また元の「空いている」テーマパークに戻ってしまうのではという心配もあります。

岡本准教授は、今回のコラボをチャンスと捉える必要があると指摘します。

「一般的にコンテンツツーリズムでは、最初はコンテンツへの関心で現地に来るんですが、これはチャンスであって、悲観的に捉える必要はありません。

お客さんがどういったものに関心があるのか、どういうことをすると満足してもらえるのか、どんなことをしてもらいたいと思っているのかをしっかりと捉えることが、もう一度行こうと思ってもらうために非常に重要だと思います」(岡本准教授)

今までのコンテンツツーリズムの事例をみると、当該の施設だけでなく、周辺の集客にも波及効果がある場合が多いといいます。
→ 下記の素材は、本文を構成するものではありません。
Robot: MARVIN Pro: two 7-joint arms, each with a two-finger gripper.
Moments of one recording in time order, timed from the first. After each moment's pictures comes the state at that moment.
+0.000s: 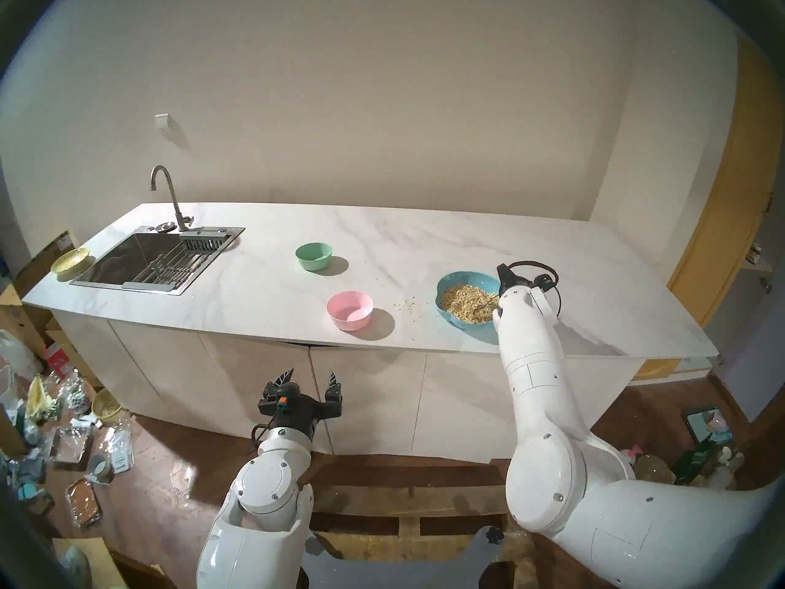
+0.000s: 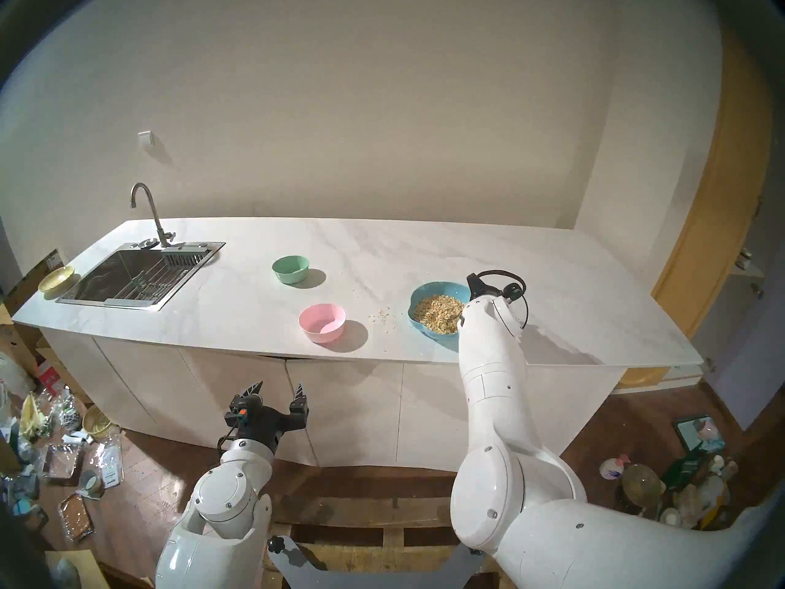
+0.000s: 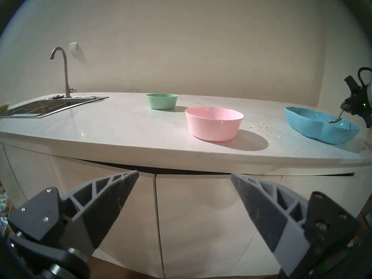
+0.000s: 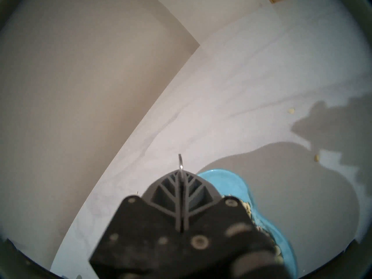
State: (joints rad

周央さんも、イベントをきっかけに三重県全体にも関心を持ってもらえることを期待しています。

「志摩スペイン村、それに周辺の観光、私もまだまだ知らないこともあって、かなり初心者、“三重にわかマン”ですが、志摩スペイン村ひいては三重全体を応援していけたらなぁみたいな気持ちでいます!」(周央サンゴさん)

取材の中では、周央さんのテーマパークへの愛、テーマパークの来園者への愛、そして来園者からの周央さんやテーマパークへの愛。たくさんの愛を感じました。

観光業の盛んな三重県。これまで、コロナ禍での苦しい状況を取材してきました。この愛が三重県全体へと広がっていくのか。さらにはVチューバーによるコンテンツツーリズムの先駆け的な存在となるか、今後も注目していきたいと思います。